Write the equation to find $\Delta Q$.

$\Delta Q=\left(\rho V\right)c\Delta T$

Here, $\rho$ is the density of water, $V$ is the volume of water, $c$ is the specific heat capacity of water, and $\Delta T$ is the temperature change.

Rewrite the equation for $P$ by substituting the above relation for $\Delta Q$.

$\begin{array}{c}P=\epsilon \frac{\left(\rho V\right)c\Delta T}{\Delta t}\\ V=\frac{P\Delta t}{e\rho c\Delta T}\end{array}$

Conclusion:

Substitute $1.0\times {10}^8\text{W}$ for $P$, $1.0\text{s}$ for $\Delta t$, $0.051$ for $\epsilon$, $1.00\times {10}^3\text{kg}/{\text{m}}^{\text{3}}$ for $\rho$, $4186\text{J}/\text{kg}\cdot \text{K}$ for $c$, and $15\text{K}$ for $\Delta T$ in the above equation to find $V$.

$\begin{array}{c}V=\frac{\left(1.0\times {10}^8\text{W}\right)\left(1.0\text{s}\right)}{\left(0.051\right)\left(1.00\times {10}^3\text{kg}/{\text{m}}^{\text{3}}\right)\left(4186\text{J}/\text{kg}\cdot \text{K}\right)\left(15\text{K}\right)}\\ =31{\text{m}}^{\text{3}}\end{array}$

Therefore, the water used by heat engine is $31{\text{m}}^{\text{3}}$.

(c)

To determine

Check whether the lake can supply enough heat energy to meet the town’s energy need.

Answer to Problem 74P

Yes.

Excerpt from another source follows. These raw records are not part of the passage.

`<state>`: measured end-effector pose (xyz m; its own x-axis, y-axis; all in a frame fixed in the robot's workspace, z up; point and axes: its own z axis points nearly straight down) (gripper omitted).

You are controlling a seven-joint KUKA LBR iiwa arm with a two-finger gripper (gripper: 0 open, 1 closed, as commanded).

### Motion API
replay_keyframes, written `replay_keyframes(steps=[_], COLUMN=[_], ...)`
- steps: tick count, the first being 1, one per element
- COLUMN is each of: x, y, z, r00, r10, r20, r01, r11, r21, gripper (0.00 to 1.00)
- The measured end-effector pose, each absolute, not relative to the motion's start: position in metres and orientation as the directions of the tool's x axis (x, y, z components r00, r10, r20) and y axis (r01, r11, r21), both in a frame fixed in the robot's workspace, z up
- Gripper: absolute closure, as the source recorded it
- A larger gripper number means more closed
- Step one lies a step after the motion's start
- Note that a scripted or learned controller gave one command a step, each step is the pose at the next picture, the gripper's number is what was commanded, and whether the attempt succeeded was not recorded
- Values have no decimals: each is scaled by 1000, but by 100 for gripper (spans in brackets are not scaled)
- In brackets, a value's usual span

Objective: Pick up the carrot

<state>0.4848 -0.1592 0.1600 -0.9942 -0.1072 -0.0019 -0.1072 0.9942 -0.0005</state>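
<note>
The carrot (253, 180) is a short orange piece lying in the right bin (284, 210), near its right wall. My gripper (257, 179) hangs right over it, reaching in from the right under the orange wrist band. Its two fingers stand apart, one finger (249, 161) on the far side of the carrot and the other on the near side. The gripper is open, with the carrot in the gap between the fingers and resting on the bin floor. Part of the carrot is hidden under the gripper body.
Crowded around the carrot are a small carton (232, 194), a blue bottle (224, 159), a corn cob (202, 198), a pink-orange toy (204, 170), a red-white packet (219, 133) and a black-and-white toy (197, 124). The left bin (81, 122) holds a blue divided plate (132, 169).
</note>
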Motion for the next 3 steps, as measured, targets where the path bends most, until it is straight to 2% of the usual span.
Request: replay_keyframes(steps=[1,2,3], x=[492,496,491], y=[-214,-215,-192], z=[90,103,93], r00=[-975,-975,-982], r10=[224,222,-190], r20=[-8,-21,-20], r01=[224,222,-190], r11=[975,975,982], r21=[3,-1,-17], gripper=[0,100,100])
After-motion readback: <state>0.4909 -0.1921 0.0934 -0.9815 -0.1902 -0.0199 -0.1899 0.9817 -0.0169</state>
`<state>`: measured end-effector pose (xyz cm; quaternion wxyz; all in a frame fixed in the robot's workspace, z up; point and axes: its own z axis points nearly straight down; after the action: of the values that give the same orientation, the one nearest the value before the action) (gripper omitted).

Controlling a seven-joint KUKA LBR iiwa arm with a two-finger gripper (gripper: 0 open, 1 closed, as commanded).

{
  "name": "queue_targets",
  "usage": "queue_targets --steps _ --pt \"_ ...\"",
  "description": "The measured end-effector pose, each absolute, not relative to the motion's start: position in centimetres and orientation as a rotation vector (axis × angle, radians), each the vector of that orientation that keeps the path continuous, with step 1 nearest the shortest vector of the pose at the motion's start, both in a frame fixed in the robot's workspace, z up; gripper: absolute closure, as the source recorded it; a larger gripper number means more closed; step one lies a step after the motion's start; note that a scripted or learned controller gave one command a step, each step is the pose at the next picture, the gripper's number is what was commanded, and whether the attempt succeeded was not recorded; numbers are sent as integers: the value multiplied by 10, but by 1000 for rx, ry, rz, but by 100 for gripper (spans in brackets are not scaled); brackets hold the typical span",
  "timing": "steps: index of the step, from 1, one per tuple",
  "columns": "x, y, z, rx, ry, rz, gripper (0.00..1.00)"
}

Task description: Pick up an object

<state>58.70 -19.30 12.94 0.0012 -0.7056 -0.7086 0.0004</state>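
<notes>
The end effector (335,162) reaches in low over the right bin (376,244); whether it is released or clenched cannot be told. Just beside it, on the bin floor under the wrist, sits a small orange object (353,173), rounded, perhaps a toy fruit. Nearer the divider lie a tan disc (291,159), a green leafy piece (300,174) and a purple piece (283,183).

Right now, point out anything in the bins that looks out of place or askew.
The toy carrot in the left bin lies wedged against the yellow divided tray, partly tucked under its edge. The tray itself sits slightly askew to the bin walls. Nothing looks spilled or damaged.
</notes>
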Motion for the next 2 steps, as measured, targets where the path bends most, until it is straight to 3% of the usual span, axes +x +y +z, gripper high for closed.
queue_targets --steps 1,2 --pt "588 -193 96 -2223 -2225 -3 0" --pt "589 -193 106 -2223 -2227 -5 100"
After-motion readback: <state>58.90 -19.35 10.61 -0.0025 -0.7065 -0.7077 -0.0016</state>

Lake can supply enough heat energy to meet the town’s energy need.

Explanation of Solution

Average temperature difference between top and bottom is $15°\text{C}$ and the average surface temperature is $22°\text{C}$, power supplied by the lake is $1.0\times {10}^8\text{W}$, surface area of lake is $8.0\times {10}^7{\text{m}}^{\text{2}}$, and the average incident intensity is $200\text{W}/{\text{m}}^{\text{2}}$.

Write the equation to find the power delivered by sun.

$P_{sun}=IA$

Here, $P_{sun}$ is the average power of sunlight, $I$ is the intensity, and $A$ is the area of cross section.

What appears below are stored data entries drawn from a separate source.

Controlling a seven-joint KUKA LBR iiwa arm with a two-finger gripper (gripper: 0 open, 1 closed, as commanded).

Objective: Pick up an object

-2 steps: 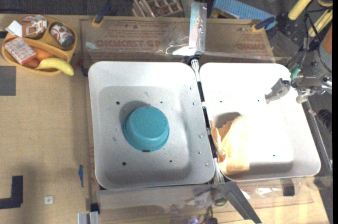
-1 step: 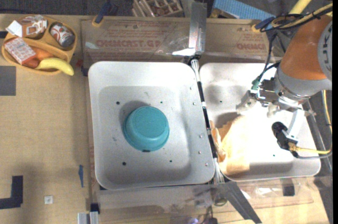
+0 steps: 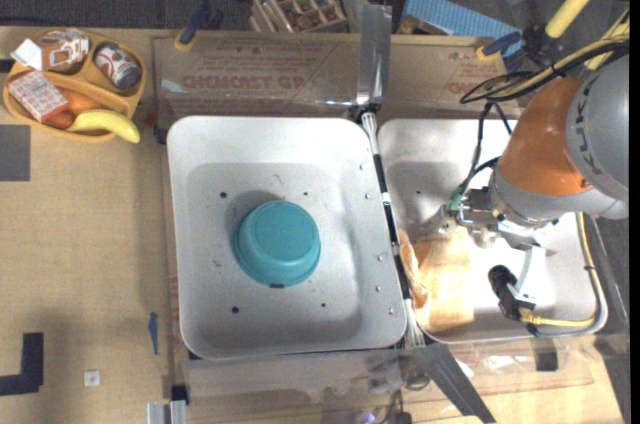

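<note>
I see the teal bowl (image 3: 278, 242) sitting upside down in the middle of the left bin (image 3: 200, 152). My arm (image 3: 560, 152) hangs over the right bin (image 3: 420, 152), tool (image 3: 462, 212) near a tan object (image 3: 440, 282); its state I cannot tell.

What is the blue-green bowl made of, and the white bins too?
The upside-down teal bowl looks like smooth plastic: one even colour with a soft, dull shine. The two shallow white bins also seem to be plastic, matte, with rounded moulded corners and small dark specks. That is only how they look from above.
</note>
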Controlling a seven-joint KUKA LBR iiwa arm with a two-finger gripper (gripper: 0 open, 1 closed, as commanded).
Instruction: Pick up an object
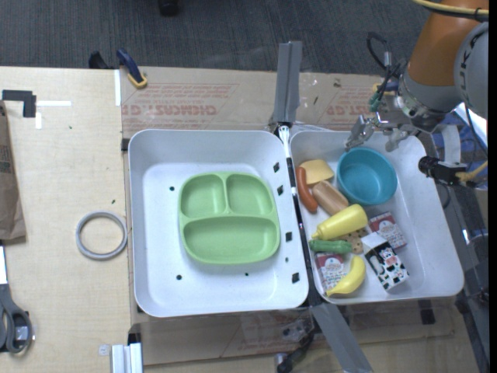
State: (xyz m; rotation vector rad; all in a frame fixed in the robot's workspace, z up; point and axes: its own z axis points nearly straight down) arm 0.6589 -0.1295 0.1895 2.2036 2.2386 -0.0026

Write the equation to calculate the power of engine.

$P_{engine}=\frac{P_{town}}{\epsilon }$

Here, $P_{engine}$ is the power of engine, and $P_{town}$ is the power required by the town.

Conclusion:

Substitute $200\text{W}/{\text{m}}^{\text{2}}$ for $I$ and $8.0\times {10}^7{\text{m}}^{\text{2}}$ for $A$ in the equation for $P_{sun}$.

$\begin{array}{c}{P}_{sun}=\left(200\text{W}/{\text{m}}^{\text{2}}\right)\left(8.0\times {10}^7{\text{m}}^{\text{2}}\right)\\ =1.6\times {10}^{10}\text{W}\end{array}$

Substitute $1.0\times {10}^8\text{W}$ for $P_{town}$ and $0.051$ for $\epsilon$ in the equation for $P_{engine}$.

$\begin{array}{c}{P}_{engine}=\frac{1.0\times {10}^8\text{W}}{0.051}\\ =2.0\times {10}^9\text{W}\end{array}$

It can be seen that $P_{sun}>P_{engine}$.This means that the lake can supply enough heat energy to meet the town’s energy need.

Therefore, Yes. Lake can supply enough heat energy to meet the town’s energy need.